Whereabouts offers a muted portrait of urban solitude marked by an undercurrent of longing. Lahiri's narrator, who deliberately fills her quiet life with routines and rituals, writes, "Solitude: it's become my trade. As it requires a certain discipline, it's a condition I try to perfect."
She is nothing if not disciplined. She carefully fits her own writing around her teaching, which pays the bills; orders a different dish each day at the trattoria where she lunches alone; swims twice weekly at dinnertime; indulges in twice monthly Sunday manicures; lines up single tickets in advance for the upcoming season of concerts, for which she always dons a nice dress. Less enjoyable are her dutiful but distant twice monthly visits to her mother, a train and bus ride away. There are also occasional baptisms, weddings, small dinner parties, and visits with friends, though she often feels "separate from the group."

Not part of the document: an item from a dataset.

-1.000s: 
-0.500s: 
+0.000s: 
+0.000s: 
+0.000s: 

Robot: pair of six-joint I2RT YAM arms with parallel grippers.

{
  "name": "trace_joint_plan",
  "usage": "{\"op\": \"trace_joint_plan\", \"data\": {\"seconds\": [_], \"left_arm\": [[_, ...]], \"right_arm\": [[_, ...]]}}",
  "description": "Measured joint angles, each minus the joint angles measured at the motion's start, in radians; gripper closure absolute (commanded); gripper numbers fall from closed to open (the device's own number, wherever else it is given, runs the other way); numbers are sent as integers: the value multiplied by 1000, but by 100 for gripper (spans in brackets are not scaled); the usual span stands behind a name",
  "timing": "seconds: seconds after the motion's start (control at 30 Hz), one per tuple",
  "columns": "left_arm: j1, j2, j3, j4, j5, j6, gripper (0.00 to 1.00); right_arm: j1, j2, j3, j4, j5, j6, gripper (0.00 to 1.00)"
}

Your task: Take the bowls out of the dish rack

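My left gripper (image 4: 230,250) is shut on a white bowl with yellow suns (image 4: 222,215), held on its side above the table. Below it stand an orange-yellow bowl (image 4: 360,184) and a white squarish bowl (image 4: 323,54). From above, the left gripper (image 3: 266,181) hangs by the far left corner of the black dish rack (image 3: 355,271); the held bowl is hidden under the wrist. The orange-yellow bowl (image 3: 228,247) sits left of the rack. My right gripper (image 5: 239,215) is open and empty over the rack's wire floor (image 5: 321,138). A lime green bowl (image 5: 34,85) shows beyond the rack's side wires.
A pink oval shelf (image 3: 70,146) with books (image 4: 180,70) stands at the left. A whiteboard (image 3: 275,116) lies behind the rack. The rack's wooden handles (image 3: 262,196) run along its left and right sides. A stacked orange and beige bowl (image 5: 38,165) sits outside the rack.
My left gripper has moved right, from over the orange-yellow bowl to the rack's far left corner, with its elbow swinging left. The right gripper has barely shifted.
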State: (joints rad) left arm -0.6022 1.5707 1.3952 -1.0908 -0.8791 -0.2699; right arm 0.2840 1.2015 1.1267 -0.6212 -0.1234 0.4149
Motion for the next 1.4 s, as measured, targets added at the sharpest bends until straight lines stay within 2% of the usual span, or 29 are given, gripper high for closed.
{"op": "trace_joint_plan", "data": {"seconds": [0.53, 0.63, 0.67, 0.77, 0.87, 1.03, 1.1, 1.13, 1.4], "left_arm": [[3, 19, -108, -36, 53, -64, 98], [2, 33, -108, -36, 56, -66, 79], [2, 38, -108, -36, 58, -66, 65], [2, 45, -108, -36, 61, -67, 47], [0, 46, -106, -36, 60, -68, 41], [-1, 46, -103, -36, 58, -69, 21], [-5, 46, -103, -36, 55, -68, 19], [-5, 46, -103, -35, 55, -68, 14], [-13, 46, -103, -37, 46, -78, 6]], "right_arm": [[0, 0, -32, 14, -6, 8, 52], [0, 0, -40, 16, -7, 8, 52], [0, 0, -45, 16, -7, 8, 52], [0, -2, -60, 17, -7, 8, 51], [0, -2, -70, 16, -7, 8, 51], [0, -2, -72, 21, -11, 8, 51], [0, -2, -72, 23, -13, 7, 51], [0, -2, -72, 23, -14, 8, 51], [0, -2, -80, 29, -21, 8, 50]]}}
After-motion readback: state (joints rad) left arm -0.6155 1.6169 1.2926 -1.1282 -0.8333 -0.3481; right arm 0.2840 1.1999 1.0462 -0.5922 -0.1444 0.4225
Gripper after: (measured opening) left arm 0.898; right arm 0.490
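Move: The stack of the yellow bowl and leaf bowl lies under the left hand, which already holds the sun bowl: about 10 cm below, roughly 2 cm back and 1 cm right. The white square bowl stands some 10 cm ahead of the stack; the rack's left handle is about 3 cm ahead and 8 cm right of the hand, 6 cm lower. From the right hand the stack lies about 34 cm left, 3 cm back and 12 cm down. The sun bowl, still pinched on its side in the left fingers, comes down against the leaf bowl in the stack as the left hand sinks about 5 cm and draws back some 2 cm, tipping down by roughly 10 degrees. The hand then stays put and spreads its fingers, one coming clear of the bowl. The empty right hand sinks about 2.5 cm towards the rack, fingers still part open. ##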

A recurrent theme is how heavy time can weigh when alone. She feels her isolation more sharply during what was meant to be a restorative break at a friend's vacant country house, and notes, "Solitude demands a precise assessment of time, I've always understood this. It's like the money in your wallet: you have to know how much time you need to kill, how much to spend before dinner, what's left over before going to bed."
She reflects repeatedly on her unhappy childhood — laying blame on both parents, but especially bitter that her passive father never felt it was his business to protect her from her mother's vicious rages. In "On the Couch," she recalls her dissatisfying (and clearly unsuccessful) year of therapy: "Every session was like the start of a novel abandoned after the first chapter."
We learn that her "spartan life" has included multiple lovers, many of them married or duplicitous. Her attraction to a friend's husband provides a frisson of suspense as she wonders "what it would be like to take things a step further" than their "chaste, fleeting bond."
Like many accustomed to their own sovereignty, this woman does not suffer fools gladly. She is easily annoyed by colleagues and strangers, including another dinner party guest at whom, to her mortification, she lashes out over a disagreement about a film.
As always, Lahiri writes with subtlety and delicacy. There is movement in her prose that reflects the subtle movement in her narrator's life. Whereabouts is the literary equivalent of slow cooking; it demands patience. Shifts between shadow and light, emptiness and fulfillment, irritation and enjoyment, and stasis and change carry us along as this hampered woman gradually resolves to "push past the barrier" that has long impeded her way in the world. As for Lahiri, she is a writer who obviously relishes pushing past barriers, including those she herself erects.